*Work instruction*: Repeat precisely the span of lines below that opens with the line containing "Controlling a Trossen" and closes with the line containing "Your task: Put", both included.

::::

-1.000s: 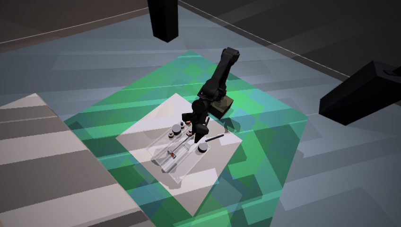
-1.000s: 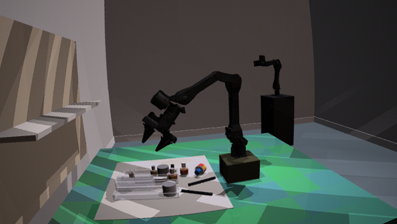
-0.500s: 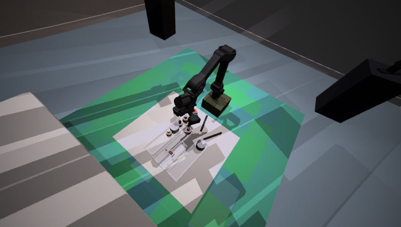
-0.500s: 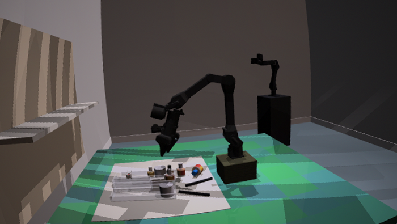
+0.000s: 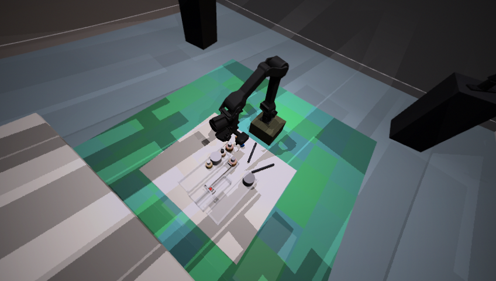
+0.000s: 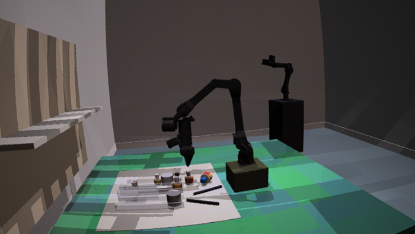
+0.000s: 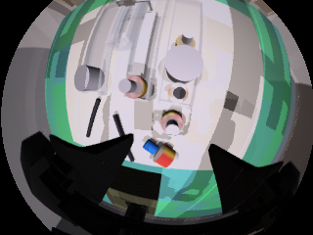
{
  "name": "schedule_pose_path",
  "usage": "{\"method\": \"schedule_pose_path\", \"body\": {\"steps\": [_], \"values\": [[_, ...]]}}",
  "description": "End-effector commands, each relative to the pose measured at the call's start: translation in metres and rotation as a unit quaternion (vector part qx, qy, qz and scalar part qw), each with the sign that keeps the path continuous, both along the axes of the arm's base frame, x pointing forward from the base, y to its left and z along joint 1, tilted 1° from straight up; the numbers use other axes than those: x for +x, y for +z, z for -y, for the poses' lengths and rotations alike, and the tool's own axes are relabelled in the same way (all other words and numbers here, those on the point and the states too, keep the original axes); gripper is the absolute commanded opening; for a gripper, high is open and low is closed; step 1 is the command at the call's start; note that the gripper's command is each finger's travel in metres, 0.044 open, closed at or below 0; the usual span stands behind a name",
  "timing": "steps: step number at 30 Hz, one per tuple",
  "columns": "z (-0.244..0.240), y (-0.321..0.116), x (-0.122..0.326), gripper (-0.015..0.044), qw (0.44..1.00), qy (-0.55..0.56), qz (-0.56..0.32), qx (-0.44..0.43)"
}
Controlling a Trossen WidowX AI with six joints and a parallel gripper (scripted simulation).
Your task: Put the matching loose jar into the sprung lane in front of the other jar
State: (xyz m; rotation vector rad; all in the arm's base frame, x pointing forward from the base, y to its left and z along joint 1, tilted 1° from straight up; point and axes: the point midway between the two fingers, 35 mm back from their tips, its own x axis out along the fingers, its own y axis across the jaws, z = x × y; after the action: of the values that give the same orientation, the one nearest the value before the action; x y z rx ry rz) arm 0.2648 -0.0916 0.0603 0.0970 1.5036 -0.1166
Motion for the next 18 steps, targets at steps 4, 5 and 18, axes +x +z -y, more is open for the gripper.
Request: {"method": "schedule_pose_path", "body": {"steps": [4, 5, 18], "values": [[0.001, -0.028, -0.002, 0.044, 1.0, 0.007, -0.01, 0.001], [0.001, -0.028, -0.002, 0.044, 1.0, 0.007, -0.01, 0.001], [0.002, -0.049, 0.0, 0.044, 1.0, 0.007, -0.01, 0.001]]}}
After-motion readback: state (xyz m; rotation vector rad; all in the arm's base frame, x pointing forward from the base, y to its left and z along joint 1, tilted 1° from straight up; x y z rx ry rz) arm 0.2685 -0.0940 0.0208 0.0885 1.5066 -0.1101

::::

*Task output*:
Controlling a Trossen WidowX AI with six joints and a parallel gripper (scripted simulation).
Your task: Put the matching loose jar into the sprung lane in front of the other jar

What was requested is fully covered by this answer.